Task to complete. In the listing below, lines with the string "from" are to be counted; the number is the entire reply.

Data.
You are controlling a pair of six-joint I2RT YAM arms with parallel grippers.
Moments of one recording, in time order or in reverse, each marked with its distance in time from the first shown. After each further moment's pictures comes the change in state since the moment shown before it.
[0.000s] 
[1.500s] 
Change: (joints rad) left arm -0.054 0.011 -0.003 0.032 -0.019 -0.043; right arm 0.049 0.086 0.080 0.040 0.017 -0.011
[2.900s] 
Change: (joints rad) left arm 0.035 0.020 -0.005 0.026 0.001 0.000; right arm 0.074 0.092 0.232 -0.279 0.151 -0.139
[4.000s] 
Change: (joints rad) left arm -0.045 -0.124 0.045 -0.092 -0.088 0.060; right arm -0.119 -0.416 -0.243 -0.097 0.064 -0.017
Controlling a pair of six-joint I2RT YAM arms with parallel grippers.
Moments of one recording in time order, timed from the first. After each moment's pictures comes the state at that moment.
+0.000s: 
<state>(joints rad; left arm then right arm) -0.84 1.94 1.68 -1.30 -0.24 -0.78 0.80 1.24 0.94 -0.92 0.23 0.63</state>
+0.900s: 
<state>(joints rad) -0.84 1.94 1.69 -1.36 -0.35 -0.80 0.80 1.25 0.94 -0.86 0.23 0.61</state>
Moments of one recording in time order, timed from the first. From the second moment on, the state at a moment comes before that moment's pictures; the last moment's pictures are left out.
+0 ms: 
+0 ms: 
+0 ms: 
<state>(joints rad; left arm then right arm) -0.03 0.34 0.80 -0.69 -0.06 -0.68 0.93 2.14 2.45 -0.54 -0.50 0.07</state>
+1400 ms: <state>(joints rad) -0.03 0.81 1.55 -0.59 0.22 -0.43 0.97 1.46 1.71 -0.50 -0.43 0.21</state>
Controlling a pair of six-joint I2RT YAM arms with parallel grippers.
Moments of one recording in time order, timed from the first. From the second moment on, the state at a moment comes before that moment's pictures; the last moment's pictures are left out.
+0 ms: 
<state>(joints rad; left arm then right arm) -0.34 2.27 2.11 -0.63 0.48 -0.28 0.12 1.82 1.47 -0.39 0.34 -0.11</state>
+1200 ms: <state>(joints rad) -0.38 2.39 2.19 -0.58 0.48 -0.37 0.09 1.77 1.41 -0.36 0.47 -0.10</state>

Response area. 4